Vị Thủy commune has the following geographical location:

- To the east, it borders Long Bình ward.
- To the south, it borders Vĩnh Thuận Đông commune.
- To the west, it borders Vị Tân ward.
- To the north, it borders Vĩnh Tường commune and Vị Thanh 1 commune.

==History==
Prior to 2025, Vị Thủy commune was formerly Nàng Mau commune-level town and Vị Thắng and Vị Trung communes in Vị Thủy district of Hậu Giang province.

On June 12, 2025, the National Assembly of Vietnam issued Resolution No. 202/2025/QH15 on the reorganization of provincial-level administrative units.
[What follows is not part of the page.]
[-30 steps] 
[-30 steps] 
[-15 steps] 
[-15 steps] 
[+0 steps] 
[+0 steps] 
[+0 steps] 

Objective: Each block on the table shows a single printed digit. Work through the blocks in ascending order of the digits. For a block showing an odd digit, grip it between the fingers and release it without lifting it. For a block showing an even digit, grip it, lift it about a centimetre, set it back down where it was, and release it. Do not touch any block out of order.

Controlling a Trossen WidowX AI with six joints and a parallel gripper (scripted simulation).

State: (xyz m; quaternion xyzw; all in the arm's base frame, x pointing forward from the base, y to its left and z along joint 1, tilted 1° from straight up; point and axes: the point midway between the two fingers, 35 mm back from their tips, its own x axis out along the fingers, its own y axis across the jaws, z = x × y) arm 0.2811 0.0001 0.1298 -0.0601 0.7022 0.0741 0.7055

Accordingly:

- Cần Thơ municipality was established by merging the entire area and population of Cần Thơ municipality, Hậu Giang province, and Sóc Trăng province.

On June 16, 2025, the Standing Committee of the National Assembly of Vietnam issued Resolution No. 1668/NQ-UBTVQH15 on the reorganization of commune-level administrative units in Cần Thơ municipality. Accordingly:

- Vị Thủy commune was established by merging the entire area and population of Nàng Mau commune-level town, Vị Thắng commune, and Vị Trung commune (formerly part of Vị Thủy district).